Since starting its cardiology work in 2019, Tempus has accumulated:
- ~11 million patients
- ~1 billion clinical notes that include all relevant clinical data
- ~5.9 million echocardiography reports (30,000 with full imaging data)
- ~5.5 million ECGs
Similarly, in radiology, we have collected and curated approximately 1.9 billion radiology images across cardiology, pulmonology, oncology, in approximately 1.6 million unique cases.
And through Ambry Genetics, and subsequent acquisition of the company earlier this year, we have expanded our oncology dataset to include approximately 3 million genomic sequences from patients undergoing hereditary cancer testing.
Early returns: Healthcare-specific models outperforming general AI
The promise of healthcare-specific foundation models is already being realized. Recent research from NYU shows that models trained exclusively on healthcare data are outperforming general-purpose models like ChatGPT on clinical tasks.
Paige, another Tempus subsidiary, has open-sourced early versions of its Virchow and PRISM to demonstrate how the right datasets can be a huge differentiator in building world class foundation models [Nature].
Our hope is that we can build models that can perform tasks across specialties and disease areas, like cardiology and immunology, while also uncovering novel diagnostic insights only possible from deep machine learning.
With Tempus data, we are beginning this journey by training novel foundation models on top of all of our data.
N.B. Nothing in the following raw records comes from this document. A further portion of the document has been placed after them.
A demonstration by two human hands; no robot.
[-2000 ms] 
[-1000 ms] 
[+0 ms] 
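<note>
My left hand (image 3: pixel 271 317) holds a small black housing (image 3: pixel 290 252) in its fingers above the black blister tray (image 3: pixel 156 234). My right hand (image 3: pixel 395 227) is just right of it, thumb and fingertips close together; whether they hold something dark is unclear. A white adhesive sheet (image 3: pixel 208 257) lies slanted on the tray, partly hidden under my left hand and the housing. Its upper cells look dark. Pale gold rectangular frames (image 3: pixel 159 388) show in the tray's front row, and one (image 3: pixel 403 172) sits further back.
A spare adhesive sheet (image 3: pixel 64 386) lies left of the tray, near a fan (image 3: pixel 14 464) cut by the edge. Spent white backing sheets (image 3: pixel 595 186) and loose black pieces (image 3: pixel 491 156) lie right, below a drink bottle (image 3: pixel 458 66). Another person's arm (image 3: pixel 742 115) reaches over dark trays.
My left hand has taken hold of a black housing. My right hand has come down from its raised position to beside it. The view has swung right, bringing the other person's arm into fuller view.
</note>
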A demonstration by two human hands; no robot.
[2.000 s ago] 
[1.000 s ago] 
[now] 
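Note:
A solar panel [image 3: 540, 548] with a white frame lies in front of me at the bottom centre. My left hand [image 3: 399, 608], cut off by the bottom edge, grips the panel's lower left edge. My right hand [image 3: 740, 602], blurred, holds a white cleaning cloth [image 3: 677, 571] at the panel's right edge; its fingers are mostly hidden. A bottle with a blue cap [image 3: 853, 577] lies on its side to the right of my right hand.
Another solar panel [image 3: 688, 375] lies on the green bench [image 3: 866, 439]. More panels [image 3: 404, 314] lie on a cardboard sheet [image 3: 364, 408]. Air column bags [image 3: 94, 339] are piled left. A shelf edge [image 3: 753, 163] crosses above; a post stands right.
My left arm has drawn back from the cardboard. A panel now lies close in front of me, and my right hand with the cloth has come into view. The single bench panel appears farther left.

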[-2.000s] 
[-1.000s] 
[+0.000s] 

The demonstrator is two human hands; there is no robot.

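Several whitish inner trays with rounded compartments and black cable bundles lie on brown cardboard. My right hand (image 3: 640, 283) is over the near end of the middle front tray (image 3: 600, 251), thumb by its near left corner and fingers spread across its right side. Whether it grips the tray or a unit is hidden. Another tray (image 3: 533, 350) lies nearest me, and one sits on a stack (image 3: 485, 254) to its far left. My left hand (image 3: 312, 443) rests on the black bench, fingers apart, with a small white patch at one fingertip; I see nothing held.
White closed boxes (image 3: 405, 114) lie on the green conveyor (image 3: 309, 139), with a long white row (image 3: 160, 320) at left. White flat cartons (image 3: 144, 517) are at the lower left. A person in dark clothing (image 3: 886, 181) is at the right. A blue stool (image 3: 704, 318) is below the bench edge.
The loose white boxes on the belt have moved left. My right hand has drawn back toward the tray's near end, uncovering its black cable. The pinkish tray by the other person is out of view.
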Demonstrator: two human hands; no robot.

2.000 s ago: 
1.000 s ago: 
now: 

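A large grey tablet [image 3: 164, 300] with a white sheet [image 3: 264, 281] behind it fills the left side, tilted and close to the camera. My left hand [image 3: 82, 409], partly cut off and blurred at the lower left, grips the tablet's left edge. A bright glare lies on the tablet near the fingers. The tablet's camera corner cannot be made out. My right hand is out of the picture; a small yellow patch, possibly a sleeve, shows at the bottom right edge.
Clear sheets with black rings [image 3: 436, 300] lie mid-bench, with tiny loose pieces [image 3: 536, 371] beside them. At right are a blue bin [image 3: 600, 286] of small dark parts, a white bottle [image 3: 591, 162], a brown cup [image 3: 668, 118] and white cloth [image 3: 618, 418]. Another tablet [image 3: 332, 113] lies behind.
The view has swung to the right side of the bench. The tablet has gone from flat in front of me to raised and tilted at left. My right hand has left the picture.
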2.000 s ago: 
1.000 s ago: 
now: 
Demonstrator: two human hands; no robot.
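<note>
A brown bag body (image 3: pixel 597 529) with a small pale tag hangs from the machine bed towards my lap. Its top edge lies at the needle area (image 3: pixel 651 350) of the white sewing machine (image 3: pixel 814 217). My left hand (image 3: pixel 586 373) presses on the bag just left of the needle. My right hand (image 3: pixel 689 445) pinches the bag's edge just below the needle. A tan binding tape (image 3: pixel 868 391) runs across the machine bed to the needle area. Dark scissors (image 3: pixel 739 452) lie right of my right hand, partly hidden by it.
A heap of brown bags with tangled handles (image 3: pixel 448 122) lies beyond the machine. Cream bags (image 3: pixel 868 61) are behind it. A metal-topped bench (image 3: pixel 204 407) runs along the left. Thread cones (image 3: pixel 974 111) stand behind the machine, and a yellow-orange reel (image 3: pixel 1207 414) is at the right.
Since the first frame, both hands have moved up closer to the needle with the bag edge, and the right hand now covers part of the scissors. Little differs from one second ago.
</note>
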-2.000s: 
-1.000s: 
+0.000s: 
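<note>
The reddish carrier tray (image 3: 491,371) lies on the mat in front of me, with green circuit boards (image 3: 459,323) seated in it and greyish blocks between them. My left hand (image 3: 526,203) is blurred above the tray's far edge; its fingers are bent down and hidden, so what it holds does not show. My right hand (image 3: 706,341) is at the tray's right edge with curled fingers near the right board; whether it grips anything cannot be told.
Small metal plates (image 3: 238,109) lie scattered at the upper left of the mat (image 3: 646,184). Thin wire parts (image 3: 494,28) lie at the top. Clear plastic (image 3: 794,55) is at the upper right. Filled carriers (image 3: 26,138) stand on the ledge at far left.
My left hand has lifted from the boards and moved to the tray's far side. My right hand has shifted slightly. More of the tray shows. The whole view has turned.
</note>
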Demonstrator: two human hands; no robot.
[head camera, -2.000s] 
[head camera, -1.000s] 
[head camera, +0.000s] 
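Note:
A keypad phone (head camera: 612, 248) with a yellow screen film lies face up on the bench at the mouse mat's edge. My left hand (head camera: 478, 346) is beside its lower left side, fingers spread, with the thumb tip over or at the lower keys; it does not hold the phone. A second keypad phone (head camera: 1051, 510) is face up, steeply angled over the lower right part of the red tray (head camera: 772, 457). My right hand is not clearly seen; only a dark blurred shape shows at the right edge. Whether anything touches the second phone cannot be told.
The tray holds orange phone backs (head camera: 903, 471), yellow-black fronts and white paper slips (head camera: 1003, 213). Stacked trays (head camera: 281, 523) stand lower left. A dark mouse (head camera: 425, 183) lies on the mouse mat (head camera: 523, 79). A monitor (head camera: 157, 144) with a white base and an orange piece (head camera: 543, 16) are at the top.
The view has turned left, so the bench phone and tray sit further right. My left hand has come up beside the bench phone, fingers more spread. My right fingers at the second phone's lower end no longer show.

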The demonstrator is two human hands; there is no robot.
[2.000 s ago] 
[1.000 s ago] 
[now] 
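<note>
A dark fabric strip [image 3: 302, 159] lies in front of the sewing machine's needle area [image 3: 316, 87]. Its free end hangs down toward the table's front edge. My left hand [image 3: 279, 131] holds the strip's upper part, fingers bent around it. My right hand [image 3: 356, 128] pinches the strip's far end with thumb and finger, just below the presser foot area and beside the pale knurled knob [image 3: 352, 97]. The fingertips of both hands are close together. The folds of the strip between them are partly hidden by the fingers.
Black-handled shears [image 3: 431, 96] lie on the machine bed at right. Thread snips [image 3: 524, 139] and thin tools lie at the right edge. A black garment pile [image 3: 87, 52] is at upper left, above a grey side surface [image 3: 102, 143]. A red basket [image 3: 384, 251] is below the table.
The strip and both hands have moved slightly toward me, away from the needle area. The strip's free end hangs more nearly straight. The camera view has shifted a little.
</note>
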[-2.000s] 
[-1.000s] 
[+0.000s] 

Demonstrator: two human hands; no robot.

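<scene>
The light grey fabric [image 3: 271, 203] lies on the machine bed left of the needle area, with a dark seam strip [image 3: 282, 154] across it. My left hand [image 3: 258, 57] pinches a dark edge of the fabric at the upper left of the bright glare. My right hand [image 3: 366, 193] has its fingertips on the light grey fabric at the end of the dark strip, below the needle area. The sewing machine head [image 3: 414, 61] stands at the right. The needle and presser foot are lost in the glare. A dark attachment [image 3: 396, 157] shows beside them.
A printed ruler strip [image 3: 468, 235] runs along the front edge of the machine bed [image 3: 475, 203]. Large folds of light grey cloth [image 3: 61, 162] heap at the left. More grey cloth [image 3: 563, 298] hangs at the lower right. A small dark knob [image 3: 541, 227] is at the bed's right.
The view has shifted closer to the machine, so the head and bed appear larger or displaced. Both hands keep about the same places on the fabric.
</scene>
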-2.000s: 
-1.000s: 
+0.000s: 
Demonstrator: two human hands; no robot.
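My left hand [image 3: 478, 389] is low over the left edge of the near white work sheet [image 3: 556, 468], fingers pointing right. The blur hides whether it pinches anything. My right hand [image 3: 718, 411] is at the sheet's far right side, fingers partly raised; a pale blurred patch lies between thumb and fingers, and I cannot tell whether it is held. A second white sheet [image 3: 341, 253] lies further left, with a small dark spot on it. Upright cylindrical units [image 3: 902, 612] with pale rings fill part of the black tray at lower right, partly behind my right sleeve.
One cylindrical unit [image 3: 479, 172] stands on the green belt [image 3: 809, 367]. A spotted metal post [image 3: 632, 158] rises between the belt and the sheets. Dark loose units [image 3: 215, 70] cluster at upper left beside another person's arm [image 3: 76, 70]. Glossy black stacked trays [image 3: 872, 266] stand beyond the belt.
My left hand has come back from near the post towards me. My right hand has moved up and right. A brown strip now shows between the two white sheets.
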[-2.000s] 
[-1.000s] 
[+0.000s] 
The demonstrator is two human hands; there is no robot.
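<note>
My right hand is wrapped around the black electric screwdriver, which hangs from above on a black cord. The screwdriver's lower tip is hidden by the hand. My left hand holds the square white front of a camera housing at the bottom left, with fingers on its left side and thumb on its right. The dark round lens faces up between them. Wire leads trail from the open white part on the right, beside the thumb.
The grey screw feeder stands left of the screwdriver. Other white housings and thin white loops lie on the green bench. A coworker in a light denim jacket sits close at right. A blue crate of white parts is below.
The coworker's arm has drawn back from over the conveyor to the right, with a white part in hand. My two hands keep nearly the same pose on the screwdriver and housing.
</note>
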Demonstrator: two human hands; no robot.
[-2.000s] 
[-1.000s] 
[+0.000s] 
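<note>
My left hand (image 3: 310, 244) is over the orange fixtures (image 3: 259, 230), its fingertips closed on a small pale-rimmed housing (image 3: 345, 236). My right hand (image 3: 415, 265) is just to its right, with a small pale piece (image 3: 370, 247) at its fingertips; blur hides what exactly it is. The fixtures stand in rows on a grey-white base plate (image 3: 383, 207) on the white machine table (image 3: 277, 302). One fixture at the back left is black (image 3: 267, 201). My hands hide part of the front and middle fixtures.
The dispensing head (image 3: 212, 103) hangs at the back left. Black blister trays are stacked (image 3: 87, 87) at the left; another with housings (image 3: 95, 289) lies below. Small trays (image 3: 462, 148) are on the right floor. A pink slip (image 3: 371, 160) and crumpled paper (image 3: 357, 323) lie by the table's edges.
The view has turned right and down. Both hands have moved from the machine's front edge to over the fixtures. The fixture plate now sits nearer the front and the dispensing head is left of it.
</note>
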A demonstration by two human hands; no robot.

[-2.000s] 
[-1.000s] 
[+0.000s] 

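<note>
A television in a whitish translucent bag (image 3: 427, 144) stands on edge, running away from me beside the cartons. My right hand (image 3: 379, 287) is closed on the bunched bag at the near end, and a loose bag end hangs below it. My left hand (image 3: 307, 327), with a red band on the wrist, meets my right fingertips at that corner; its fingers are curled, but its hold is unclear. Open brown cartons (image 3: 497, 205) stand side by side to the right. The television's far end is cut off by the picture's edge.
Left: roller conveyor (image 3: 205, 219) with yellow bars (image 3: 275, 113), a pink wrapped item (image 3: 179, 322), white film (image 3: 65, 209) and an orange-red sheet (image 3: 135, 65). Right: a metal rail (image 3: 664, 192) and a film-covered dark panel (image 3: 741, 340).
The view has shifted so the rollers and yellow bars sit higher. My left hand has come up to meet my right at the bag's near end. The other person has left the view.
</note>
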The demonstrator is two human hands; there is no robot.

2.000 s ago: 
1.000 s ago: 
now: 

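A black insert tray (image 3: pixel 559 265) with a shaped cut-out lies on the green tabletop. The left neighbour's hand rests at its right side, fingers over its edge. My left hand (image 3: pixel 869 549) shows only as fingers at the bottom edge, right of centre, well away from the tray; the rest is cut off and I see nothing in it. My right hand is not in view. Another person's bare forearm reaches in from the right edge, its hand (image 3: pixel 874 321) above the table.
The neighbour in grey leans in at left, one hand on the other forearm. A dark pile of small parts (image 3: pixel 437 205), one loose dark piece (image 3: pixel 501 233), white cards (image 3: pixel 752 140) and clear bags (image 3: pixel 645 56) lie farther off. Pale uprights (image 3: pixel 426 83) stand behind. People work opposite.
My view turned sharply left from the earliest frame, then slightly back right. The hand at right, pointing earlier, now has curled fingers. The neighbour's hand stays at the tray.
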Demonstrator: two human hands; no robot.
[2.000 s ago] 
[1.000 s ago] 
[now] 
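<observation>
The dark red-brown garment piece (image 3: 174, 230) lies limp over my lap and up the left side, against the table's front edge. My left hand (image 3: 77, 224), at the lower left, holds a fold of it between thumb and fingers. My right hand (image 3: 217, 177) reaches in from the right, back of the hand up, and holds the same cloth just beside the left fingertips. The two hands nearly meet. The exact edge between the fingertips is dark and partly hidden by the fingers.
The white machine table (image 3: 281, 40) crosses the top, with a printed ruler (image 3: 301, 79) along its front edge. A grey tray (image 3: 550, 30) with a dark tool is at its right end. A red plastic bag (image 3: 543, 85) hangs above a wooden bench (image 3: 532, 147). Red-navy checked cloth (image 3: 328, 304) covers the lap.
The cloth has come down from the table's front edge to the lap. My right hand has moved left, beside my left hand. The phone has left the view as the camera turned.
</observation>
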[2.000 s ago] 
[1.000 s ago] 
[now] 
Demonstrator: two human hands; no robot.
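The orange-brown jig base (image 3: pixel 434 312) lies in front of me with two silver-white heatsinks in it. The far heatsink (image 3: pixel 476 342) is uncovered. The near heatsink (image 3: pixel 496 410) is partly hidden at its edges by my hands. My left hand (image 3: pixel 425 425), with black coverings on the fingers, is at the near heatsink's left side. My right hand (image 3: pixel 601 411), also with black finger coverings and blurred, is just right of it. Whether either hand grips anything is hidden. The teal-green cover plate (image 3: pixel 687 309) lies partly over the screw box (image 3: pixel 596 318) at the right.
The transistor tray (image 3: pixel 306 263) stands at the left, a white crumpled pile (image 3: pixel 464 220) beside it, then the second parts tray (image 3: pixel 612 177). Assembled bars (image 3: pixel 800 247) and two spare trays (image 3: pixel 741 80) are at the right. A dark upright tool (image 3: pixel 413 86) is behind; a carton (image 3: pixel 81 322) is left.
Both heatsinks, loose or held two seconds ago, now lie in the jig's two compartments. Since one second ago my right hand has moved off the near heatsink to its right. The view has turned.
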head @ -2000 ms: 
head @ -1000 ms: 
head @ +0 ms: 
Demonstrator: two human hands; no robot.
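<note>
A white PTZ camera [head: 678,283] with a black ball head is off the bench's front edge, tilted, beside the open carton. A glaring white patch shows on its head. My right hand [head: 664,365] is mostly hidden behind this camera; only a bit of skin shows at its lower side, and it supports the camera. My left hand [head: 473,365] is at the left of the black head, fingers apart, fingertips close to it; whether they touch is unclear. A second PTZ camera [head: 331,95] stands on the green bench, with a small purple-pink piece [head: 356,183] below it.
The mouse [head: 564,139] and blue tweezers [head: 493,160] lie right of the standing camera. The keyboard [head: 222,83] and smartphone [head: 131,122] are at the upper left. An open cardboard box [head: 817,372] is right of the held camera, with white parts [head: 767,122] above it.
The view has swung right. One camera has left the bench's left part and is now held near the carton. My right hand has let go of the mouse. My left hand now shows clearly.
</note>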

Ithe near future, our model and others like it will be able to serve as expert medical co-pilots and surface novel diagnostic insights.
A proprietary advantage—and just the beginning
We understand that our proprietary dataset is a big responsibility. We are committed to building better models over time, leveraging our data to improve patient outcomes, accelerate research, and empower physicians. As we continue to expand our data assets and refine our models, we believe Tempus will set the standard for what’s possible in healthcare AI, including:
- Predicting outcomes
- Designing better clinical trials
- Pivoting patient population for investigational drugs
- Assessing risk to aid in closer patient monitoring
- Integrating patients’ co-morbidities associated with their specific disease so that they can be treated holistically (i.e. depression and cardiology issues linked to cancer)
- Deploying an AI-driven co-pilot across providers’ EHR systems to query patient data, streamline and maximize workflows, and create efficiencies for administrative tasks.
Conclusion
Building a foundation model demands not only significant capital and talent but, more critically, access to high-quality datasets. At Tempus, we’re embedding AI into all aspects of our platform, allowing us to create high-quality, multimodal datasets for future AI development. There are no shortcuts to solving this data challenge. It requires vision, persistence, and the hard work of building trust and infrastructure with stakeholders across our industry. Tempus has met that challenge head on, and we are proud to lead the way in transforming healthcare through real-time, data-driven AI.